DIRECTIONS
In the entries that follow, the line with "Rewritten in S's" opens the range and the line with "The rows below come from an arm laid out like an" closes it; repeat that range exactly, both lines included.

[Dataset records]
|---|

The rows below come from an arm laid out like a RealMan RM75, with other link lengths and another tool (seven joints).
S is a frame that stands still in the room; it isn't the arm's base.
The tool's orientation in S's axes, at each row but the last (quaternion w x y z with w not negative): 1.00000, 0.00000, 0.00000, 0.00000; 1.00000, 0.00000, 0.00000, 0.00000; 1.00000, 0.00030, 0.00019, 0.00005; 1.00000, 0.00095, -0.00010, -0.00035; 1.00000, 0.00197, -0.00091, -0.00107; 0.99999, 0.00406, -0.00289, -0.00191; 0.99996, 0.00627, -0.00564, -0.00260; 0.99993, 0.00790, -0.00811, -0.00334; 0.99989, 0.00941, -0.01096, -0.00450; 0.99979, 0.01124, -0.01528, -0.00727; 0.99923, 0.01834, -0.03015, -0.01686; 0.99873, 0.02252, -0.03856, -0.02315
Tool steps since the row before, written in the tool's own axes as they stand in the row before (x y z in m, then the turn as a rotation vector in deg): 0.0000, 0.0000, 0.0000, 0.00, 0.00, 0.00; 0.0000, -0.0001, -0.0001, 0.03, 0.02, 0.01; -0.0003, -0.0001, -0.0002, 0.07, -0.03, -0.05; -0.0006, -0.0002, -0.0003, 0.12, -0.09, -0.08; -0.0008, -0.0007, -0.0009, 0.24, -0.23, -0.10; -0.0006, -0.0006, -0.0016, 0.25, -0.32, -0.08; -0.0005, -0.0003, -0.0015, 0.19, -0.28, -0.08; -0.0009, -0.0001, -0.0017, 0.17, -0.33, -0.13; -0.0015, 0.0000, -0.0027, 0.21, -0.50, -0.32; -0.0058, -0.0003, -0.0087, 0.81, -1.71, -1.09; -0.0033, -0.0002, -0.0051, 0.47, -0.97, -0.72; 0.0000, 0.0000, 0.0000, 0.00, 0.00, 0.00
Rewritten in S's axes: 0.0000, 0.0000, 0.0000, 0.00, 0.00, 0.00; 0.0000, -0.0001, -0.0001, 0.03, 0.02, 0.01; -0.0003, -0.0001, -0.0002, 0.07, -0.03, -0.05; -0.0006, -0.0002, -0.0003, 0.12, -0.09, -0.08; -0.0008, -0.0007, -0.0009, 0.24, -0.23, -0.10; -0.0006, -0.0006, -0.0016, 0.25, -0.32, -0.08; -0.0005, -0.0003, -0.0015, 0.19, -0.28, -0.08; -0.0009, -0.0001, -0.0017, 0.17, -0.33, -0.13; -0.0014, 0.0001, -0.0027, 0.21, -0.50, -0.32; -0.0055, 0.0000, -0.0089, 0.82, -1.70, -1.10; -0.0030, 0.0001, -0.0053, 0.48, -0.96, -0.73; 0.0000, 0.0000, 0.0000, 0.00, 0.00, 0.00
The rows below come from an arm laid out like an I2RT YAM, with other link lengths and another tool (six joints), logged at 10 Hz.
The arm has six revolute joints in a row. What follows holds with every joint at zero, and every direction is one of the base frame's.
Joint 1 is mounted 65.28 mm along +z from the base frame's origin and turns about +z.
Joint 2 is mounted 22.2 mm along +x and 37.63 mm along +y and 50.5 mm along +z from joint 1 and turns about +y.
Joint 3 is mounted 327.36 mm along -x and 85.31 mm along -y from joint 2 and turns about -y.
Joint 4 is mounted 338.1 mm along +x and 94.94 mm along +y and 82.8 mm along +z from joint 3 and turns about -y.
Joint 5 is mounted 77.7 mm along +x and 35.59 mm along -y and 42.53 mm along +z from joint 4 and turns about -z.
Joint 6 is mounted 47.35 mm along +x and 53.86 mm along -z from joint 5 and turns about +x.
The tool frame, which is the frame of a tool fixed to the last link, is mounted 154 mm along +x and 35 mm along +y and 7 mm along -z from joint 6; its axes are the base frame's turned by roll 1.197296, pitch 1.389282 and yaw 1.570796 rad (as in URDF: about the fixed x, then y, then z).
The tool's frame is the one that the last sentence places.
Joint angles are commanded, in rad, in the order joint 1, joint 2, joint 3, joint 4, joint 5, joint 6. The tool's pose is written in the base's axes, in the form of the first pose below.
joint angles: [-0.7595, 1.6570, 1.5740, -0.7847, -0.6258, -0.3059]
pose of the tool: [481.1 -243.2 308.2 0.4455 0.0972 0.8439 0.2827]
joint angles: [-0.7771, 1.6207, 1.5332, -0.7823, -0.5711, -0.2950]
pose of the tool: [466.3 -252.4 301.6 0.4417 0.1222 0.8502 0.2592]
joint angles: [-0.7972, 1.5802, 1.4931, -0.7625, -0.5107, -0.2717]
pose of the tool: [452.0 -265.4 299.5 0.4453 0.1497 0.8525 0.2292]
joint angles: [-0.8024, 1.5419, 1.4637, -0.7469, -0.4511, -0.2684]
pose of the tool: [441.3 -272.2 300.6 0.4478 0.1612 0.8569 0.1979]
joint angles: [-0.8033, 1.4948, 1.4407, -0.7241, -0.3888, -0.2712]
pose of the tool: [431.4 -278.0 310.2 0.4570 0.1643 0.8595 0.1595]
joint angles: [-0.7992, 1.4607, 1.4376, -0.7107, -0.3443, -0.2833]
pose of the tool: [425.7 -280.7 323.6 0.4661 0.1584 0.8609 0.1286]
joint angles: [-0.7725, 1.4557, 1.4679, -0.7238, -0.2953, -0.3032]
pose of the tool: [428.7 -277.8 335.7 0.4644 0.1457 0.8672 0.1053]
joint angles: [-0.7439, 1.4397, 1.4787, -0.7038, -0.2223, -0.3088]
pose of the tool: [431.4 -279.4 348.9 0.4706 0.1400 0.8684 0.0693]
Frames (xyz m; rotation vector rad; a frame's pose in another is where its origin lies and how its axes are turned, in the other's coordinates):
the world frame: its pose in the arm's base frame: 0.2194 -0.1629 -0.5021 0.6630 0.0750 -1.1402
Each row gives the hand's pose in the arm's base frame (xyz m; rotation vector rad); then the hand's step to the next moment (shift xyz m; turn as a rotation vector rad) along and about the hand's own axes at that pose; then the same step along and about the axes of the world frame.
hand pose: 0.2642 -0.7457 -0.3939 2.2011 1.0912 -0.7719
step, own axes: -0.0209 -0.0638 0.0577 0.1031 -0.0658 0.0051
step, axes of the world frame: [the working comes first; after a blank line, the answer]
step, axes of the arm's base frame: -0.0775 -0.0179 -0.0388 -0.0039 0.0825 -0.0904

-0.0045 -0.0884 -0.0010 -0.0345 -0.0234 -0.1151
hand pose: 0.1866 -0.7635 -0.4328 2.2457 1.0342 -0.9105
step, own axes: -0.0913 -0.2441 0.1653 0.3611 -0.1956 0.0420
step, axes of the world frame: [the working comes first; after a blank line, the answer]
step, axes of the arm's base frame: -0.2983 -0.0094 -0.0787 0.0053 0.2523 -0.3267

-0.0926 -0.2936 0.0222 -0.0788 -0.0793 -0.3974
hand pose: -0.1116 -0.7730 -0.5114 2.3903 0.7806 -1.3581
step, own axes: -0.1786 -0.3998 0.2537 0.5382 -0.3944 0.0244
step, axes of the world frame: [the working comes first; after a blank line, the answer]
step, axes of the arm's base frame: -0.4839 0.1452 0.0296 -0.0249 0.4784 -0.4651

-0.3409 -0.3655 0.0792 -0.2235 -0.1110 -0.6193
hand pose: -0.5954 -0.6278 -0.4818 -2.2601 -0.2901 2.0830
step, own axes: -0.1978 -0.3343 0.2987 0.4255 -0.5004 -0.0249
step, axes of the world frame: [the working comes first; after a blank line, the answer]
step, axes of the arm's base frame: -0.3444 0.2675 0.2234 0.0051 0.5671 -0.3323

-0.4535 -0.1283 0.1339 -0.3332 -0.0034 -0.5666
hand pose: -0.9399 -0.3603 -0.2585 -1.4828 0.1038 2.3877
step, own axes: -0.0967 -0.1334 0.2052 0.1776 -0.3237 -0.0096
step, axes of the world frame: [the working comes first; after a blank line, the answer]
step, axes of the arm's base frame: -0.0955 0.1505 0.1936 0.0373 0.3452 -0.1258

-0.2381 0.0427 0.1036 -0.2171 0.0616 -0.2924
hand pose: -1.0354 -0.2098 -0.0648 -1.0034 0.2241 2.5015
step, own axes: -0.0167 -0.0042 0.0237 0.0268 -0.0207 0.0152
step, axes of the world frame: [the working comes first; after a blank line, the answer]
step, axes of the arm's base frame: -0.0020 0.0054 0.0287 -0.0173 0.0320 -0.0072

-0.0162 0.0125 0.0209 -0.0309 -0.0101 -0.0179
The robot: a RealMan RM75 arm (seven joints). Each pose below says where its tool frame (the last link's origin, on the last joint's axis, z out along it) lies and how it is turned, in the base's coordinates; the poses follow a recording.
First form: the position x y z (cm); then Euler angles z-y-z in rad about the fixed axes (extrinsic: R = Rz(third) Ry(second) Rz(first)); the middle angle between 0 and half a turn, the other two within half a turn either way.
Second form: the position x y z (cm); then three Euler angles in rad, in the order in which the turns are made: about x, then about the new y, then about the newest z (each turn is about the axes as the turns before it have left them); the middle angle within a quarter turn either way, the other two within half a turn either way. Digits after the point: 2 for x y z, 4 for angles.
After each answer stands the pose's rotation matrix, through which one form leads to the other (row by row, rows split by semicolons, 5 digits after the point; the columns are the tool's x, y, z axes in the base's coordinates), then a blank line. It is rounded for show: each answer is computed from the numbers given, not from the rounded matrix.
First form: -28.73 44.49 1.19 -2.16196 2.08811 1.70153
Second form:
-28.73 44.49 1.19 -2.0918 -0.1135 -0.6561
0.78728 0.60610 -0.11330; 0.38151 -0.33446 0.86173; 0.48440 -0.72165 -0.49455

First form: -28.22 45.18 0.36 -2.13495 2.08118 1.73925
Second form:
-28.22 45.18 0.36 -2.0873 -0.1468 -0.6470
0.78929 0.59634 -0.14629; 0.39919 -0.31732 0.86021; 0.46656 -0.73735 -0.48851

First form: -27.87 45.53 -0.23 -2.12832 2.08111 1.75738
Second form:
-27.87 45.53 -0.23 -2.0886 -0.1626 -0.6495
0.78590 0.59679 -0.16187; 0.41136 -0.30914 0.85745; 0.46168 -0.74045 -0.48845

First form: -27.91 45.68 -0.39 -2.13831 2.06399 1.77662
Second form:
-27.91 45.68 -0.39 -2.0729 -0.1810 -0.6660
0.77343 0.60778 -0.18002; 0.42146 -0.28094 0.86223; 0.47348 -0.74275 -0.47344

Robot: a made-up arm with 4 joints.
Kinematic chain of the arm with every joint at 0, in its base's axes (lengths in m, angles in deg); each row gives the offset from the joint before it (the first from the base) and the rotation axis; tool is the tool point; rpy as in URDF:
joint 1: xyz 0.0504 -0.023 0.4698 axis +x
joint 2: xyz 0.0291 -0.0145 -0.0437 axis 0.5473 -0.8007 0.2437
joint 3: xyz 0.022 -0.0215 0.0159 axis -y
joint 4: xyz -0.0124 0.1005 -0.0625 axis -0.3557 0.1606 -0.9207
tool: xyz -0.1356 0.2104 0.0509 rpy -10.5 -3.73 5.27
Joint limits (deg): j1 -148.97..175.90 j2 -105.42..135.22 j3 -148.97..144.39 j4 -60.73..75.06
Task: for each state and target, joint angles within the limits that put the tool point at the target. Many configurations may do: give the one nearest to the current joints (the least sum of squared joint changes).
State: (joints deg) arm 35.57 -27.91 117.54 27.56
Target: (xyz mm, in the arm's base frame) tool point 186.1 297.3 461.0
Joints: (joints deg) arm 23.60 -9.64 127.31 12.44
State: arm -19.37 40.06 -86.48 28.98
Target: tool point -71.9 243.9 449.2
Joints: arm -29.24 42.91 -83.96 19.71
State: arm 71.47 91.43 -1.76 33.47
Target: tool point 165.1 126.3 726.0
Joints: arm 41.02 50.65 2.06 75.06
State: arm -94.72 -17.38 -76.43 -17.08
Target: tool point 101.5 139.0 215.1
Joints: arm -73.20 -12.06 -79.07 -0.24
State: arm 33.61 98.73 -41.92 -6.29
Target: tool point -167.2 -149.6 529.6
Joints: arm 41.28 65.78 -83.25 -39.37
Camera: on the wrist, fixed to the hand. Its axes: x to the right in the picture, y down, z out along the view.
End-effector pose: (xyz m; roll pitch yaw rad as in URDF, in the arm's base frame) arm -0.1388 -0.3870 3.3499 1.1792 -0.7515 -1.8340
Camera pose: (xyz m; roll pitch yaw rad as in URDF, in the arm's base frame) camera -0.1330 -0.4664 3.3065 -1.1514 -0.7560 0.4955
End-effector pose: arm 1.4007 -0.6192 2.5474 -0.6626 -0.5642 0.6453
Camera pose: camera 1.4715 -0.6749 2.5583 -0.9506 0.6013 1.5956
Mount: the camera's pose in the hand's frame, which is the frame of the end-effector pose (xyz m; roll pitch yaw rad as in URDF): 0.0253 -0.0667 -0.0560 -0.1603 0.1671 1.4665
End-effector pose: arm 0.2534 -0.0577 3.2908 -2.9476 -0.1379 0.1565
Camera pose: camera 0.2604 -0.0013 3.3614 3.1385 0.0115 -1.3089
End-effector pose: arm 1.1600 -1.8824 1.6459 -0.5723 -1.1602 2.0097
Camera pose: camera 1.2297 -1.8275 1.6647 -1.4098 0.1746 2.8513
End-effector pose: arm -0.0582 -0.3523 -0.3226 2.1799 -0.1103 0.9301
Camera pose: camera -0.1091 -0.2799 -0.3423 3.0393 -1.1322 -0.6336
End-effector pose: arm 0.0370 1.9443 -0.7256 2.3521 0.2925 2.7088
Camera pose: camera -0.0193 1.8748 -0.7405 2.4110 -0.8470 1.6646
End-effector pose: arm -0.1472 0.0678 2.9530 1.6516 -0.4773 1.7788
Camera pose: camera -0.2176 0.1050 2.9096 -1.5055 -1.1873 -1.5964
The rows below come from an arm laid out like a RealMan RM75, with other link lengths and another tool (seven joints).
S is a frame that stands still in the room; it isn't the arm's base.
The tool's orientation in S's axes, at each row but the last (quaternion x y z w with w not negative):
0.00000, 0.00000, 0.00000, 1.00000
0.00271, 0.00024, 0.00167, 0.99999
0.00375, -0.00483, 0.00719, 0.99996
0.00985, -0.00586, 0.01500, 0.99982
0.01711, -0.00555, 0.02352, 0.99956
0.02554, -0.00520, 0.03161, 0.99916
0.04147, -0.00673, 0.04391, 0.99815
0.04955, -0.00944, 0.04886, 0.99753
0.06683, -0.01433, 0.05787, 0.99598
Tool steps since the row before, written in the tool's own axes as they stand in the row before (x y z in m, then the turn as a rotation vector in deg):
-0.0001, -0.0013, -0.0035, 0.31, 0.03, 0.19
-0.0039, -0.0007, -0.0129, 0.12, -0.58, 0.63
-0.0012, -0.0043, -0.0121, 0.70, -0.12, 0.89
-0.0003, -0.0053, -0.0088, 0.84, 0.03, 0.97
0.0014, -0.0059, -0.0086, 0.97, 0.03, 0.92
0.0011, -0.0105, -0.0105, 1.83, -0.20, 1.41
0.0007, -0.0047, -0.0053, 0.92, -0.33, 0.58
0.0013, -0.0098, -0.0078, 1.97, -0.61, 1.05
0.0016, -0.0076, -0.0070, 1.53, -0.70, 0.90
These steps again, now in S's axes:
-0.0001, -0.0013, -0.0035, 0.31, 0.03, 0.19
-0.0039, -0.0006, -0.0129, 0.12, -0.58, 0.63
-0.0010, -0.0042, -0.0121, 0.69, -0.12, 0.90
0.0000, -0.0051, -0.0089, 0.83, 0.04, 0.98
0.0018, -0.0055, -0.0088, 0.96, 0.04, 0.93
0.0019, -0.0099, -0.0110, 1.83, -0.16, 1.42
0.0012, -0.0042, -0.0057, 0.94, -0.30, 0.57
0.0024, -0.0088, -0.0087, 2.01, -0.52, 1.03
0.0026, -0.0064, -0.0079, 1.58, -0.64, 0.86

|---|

OUTPUT
Rewritten in S's axes: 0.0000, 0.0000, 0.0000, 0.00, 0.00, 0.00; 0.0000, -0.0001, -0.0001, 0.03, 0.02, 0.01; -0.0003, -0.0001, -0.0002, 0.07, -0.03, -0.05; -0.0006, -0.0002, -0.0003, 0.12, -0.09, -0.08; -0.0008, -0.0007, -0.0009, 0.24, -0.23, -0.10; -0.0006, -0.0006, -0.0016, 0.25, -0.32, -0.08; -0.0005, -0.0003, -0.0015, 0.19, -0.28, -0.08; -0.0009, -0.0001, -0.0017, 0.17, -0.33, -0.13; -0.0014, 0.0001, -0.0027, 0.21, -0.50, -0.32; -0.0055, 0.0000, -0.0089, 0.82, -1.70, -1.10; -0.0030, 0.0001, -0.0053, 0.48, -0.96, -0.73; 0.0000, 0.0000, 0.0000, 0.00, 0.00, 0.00
The rows below come from an arm laid out like an I2RT YAM, with other link lengths and another tool (six joints), logged at 10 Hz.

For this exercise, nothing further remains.